Portability | portable |
---|---|
Stability | experimental |
Maintainer | Bryan O'Sullivan <bos@mailrank.com> |
A high-performance striped pooling abstraction for managing flexibly-sized collections of resources such as database connections.
"Striped" means that a single Pool
consists of several
sub-pools, each managed independently. A stripe size of 1 is fine
for many applications, and probably what you should choose by
default. Larger stripe sizes will lead to reduced contention in
high-performance multicore applications, at a trade-off of causing
the maximum number of simultaneous resources in use to grow.
- data Pool a
- createPool :: IO a -> (a -> IO ()) -> Int -> NominalDiffTime -> Int -> IO (Pool a)
- withResource :: MonadCatchIO m => Pool a -> (a -> m b) -> m b
Documentation
:: IO a | Action that creates a new resource. |
-> (a -> IO ()) | Action that destroys an existing resource. |
-> Int | Stripe count. The number of distinct sub-pools to maintain. The smallest acceptable value is 1. |
-> NominalDiffTime | Amount of time for which an unused resource is kept open. The smallest acceptable value is 0.5 seconds. The elapsed time before destroying a resource may be a little longer than requested, as the reaper thread wakes at 1-second intervals. |
-> Int | Maximum number of resources to keep open per stripe. The smallest acceptable value is 1. Requests for resources will block if this limit is reached on a single stripe, even if other stripes have idle resources available. |
-> IO (Pool a) |
withResource :: MonadCatchIO m => Pool a -> (a -> m b) -> m bSource
Temporarily take a resource from a Pool
, perform an action with
it, and return it to the pool afterwards.
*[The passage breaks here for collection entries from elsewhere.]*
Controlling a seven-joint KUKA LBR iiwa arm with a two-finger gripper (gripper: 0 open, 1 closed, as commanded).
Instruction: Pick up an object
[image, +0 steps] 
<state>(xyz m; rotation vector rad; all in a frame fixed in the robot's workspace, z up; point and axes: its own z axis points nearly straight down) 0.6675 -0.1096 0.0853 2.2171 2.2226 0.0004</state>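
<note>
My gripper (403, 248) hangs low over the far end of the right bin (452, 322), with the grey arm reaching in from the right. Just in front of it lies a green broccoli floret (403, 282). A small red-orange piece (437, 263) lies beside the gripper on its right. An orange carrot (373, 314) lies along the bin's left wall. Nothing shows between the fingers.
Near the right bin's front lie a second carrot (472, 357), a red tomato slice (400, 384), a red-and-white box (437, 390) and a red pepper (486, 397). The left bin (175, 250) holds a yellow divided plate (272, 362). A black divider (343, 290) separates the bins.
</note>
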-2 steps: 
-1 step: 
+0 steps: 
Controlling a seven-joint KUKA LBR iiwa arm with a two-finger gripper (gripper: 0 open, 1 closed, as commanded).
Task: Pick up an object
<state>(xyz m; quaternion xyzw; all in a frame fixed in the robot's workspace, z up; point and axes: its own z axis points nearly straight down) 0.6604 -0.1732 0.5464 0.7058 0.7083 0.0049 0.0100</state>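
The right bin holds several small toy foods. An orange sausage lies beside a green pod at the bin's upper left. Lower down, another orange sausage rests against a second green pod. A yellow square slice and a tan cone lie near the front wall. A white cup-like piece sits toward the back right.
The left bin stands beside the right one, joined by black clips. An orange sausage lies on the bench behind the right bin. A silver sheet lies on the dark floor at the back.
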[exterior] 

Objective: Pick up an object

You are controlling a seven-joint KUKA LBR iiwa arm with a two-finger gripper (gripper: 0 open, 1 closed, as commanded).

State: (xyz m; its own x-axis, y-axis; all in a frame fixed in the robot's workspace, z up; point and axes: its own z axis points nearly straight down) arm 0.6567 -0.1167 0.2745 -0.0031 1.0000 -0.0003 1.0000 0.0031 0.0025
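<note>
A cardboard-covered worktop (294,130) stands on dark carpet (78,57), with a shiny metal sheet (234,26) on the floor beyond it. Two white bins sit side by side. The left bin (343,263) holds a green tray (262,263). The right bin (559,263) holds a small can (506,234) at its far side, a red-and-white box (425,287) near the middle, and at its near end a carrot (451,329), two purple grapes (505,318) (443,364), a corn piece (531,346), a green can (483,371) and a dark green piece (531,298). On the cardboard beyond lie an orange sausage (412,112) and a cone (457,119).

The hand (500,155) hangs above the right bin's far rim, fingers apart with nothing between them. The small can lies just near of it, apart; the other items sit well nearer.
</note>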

- If the pool has an idle resource available, it is used immediately.
- Otherwise, if the maximum number of resources has not yet been reached, a new resource is created and used.
- If the maximum number of resources has been reached, this function blocks until a resource becomes available.
If the action throws an exception of any type, the resource is destroyed, and not returned to the pool.
It probably goes without saying that you should never manually destroy a pooled resource, as doing so will almost certainly cause a subsequent user (who expects the resource to be valid) to throw an exception.